■ What is needed ■
Report all lines of the data below that hold the word "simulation".

[Recorded data]
·····

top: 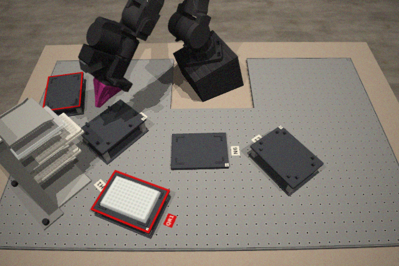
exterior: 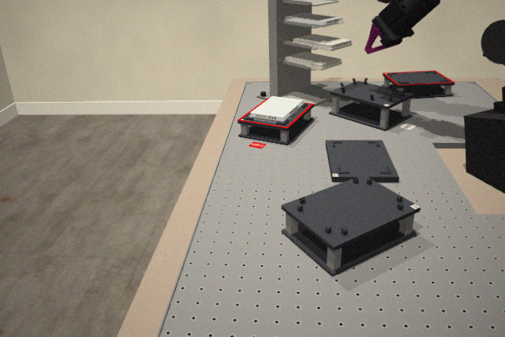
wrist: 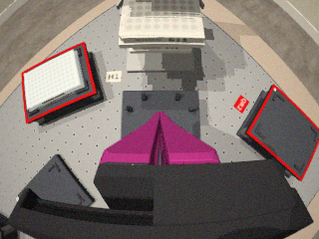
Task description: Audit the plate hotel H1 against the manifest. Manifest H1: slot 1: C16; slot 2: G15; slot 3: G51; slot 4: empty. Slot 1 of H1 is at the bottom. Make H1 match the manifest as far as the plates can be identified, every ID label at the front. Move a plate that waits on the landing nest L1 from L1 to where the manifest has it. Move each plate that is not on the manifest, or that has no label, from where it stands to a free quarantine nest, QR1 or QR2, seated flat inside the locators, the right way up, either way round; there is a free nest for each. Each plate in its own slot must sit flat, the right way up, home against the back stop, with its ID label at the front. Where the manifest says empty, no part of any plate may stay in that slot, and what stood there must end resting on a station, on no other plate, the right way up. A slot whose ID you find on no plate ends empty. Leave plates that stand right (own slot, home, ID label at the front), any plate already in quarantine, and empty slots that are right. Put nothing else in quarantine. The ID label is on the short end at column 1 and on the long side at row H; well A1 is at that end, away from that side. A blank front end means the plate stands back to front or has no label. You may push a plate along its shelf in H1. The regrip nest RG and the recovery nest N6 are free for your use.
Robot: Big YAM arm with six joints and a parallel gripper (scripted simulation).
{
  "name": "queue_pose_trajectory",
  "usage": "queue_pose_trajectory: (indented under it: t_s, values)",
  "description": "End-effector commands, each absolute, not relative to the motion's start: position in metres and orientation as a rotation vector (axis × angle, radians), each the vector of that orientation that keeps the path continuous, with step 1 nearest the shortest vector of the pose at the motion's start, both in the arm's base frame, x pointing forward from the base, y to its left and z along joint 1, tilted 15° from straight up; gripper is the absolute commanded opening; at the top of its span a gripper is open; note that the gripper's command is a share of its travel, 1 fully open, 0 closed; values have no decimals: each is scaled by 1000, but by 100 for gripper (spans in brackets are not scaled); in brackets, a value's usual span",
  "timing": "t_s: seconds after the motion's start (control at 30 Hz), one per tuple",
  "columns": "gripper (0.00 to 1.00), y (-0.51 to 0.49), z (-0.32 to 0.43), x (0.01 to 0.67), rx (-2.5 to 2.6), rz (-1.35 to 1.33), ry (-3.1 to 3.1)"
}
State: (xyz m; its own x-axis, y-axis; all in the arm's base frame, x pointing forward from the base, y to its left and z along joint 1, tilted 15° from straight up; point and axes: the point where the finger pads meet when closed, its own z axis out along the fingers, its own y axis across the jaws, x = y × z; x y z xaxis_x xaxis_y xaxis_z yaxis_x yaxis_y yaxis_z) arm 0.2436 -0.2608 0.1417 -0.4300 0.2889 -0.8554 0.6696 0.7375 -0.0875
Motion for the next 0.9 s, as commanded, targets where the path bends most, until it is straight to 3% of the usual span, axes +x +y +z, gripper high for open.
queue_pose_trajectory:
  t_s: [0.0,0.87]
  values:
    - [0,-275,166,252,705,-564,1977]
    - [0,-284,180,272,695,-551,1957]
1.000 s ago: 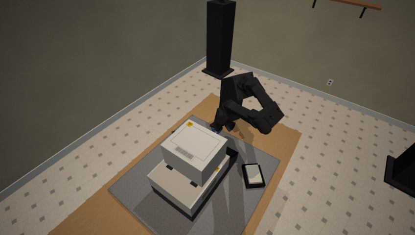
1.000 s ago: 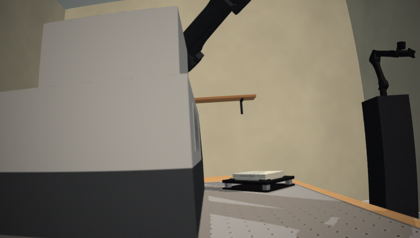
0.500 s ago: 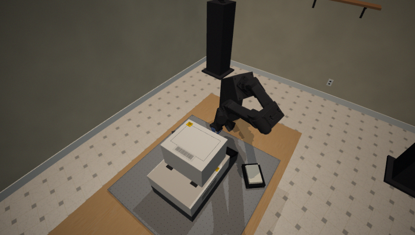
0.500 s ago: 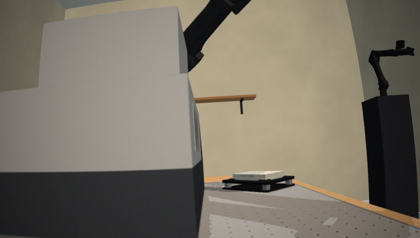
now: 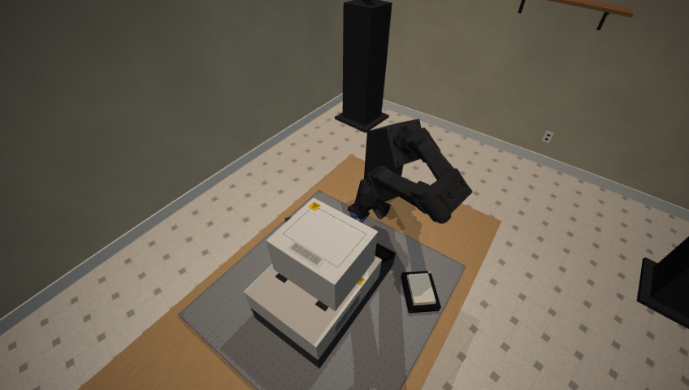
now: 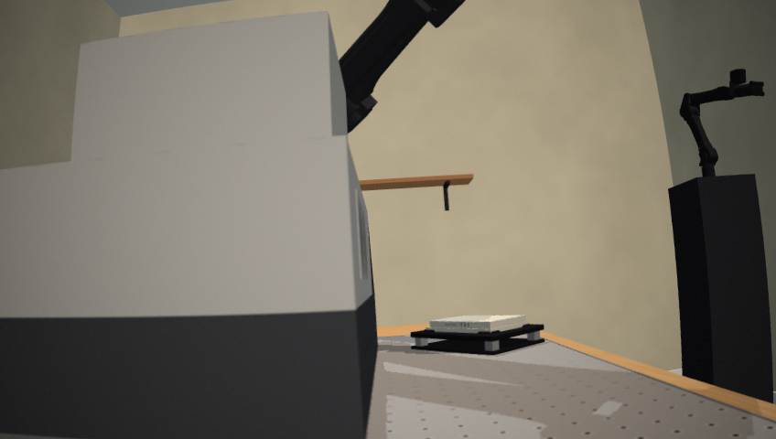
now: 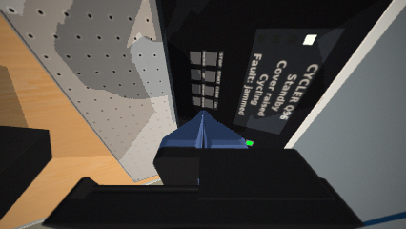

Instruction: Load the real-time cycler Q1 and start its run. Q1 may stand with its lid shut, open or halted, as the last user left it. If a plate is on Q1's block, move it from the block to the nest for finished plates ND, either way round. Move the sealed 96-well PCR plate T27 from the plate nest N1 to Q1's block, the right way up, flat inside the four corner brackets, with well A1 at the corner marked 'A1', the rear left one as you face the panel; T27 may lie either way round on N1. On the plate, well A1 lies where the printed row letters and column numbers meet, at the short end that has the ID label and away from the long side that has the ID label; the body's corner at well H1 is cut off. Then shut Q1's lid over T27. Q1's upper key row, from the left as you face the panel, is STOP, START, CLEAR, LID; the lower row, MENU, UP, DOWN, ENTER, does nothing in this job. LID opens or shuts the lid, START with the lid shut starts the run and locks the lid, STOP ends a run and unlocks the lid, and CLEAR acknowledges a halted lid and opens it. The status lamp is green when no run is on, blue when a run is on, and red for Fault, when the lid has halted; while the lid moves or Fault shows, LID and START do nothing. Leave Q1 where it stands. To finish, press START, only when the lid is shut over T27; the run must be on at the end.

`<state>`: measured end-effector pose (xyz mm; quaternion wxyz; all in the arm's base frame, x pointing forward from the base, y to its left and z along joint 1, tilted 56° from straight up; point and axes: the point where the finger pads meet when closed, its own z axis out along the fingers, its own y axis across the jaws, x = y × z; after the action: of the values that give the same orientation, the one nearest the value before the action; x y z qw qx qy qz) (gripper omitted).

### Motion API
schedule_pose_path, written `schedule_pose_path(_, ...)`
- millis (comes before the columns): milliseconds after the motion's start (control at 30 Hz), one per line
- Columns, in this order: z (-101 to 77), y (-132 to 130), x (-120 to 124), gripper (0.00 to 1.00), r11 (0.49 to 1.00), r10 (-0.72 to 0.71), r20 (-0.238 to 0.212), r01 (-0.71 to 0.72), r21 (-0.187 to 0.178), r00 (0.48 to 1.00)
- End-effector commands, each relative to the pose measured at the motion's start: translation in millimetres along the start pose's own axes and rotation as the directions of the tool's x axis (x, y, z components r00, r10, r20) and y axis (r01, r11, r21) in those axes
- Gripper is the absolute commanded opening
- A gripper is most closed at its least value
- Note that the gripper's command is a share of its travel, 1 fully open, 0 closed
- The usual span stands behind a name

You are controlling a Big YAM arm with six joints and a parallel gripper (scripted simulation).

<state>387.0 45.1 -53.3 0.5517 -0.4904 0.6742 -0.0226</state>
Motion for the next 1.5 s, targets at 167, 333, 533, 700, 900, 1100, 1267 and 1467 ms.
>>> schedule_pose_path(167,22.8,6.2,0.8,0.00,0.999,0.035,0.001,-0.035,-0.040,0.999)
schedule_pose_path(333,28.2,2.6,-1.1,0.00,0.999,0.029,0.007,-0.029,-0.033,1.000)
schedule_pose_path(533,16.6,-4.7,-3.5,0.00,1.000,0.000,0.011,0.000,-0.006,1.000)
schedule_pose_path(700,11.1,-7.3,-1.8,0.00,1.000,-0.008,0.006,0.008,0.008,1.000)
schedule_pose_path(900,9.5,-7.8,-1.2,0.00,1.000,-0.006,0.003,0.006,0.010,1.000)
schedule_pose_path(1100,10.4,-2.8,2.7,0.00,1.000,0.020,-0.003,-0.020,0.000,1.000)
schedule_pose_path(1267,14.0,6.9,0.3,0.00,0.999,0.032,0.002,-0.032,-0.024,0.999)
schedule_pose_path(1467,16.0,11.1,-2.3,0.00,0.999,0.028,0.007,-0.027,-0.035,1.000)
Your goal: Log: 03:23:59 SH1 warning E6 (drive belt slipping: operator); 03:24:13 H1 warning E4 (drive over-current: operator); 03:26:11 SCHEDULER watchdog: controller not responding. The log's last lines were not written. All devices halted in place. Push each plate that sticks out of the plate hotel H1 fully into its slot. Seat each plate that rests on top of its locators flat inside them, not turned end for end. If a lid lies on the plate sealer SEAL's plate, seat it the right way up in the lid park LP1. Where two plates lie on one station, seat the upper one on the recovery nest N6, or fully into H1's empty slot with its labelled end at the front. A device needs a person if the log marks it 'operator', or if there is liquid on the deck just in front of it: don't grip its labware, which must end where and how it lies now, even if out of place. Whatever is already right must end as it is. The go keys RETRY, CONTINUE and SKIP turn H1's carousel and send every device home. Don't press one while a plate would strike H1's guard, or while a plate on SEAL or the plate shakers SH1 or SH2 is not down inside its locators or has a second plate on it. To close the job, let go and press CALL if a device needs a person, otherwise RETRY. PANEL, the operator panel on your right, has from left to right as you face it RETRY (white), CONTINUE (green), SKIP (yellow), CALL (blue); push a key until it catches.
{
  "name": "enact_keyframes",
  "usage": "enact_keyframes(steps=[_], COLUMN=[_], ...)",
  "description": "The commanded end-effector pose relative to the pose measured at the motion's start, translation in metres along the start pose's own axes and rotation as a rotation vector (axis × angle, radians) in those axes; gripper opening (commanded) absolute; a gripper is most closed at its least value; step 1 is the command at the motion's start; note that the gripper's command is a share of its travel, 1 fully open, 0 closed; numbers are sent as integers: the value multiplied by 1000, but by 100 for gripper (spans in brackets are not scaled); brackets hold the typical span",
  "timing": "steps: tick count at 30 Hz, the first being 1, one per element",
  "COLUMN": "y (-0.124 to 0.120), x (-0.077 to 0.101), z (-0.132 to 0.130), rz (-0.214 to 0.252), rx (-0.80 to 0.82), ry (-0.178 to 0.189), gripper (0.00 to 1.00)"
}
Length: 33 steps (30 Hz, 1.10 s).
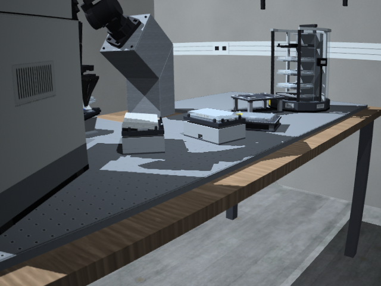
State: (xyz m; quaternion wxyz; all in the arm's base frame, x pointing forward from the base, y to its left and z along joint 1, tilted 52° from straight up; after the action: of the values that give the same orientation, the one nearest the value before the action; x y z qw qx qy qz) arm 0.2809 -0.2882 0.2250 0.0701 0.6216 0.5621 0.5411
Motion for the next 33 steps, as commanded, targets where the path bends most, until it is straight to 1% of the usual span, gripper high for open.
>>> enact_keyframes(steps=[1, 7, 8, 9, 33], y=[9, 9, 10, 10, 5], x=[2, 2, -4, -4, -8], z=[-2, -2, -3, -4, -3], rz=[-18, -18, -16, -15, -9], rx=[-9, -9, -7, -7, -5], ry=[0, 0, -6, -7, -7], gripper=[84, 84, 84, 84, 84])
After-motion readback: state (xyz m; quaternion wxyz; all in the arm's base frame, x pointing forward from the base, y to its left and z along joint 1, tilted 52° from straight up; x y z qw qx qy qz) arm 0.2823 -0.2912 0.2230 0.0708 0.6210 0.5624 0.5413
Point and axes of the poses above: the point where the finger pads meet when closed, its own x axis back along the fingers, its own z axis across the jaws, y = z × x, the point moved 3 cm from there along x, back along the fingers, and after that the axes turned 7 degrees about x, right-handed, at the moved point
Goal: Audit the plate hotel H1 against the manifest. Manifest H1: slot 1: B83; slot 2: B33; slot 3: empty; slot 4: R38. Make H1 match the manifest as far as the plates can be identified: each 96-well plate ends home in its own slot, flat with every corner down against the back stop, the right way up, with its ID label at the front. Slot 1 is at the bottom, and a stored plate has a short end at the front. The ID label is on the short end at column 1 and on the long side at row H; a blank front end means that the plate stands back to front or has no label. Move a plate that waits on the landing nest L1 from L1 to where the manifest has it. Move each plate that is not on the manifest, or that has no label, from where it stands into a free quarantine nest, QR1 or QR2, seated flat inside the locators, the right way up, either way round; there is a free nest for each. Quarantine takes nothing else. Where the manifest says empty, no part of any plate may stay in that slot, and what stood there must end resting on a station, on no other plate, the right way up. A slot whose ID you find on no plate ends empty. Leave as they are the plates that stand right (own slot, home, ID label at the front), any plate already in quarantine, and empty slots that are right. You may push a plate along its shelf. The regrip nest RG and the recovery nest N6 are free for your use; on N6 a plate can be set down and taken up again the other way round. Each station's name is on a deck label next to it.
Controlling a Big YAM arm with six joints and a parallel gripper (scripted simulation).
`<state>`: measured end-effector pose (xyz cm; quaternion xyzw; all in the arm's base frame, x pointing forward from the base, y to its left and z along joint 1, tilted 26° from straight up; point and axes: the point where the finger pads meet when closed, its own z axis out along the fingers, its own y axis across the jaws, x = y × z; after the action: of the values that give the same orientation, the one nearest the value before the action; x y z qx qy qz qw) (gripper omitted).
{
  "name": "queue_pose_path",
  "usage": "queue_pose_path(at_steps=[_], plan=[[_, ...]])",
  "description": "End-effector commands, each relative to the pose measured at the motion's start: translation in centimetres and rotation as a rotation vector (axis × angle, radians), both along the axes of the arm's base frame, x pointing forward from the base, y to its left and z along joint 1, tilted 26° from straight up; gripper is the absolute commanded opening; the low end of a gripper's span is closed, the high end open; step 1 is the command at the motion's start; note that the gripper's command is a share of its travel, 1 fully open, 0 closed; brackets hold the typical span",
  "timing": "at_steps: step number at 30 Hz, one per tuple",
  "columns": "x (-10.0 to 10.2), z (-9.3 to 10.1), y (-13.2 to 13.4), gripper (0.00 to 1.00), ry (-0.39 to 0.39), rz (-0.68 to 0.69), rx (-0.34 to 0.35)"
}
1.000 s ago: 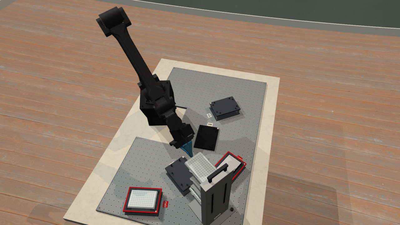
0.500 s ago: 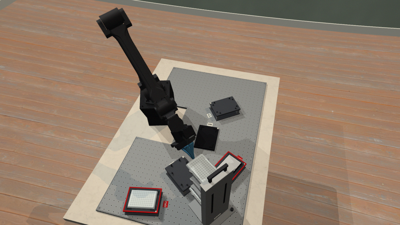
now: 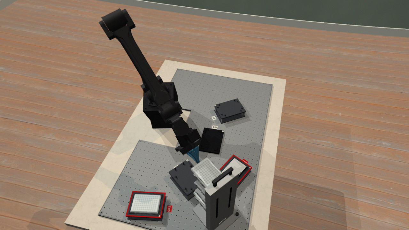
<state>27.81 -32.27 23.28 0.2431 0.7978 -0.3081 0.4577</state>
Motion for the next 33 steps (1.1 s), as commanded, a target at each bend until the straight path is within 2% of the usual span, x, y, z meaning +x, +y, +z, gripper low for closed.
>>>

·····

■ Task response ■
Robot: Big YAM arm with six joints and a parallel gripper (scripted simulation).
You are controlling a Big YAM arm with six joints and a parallel gripper (scripted simulation).
Controlling a Big YAM arm with six joints and a parallel gripper (scripted simulation).

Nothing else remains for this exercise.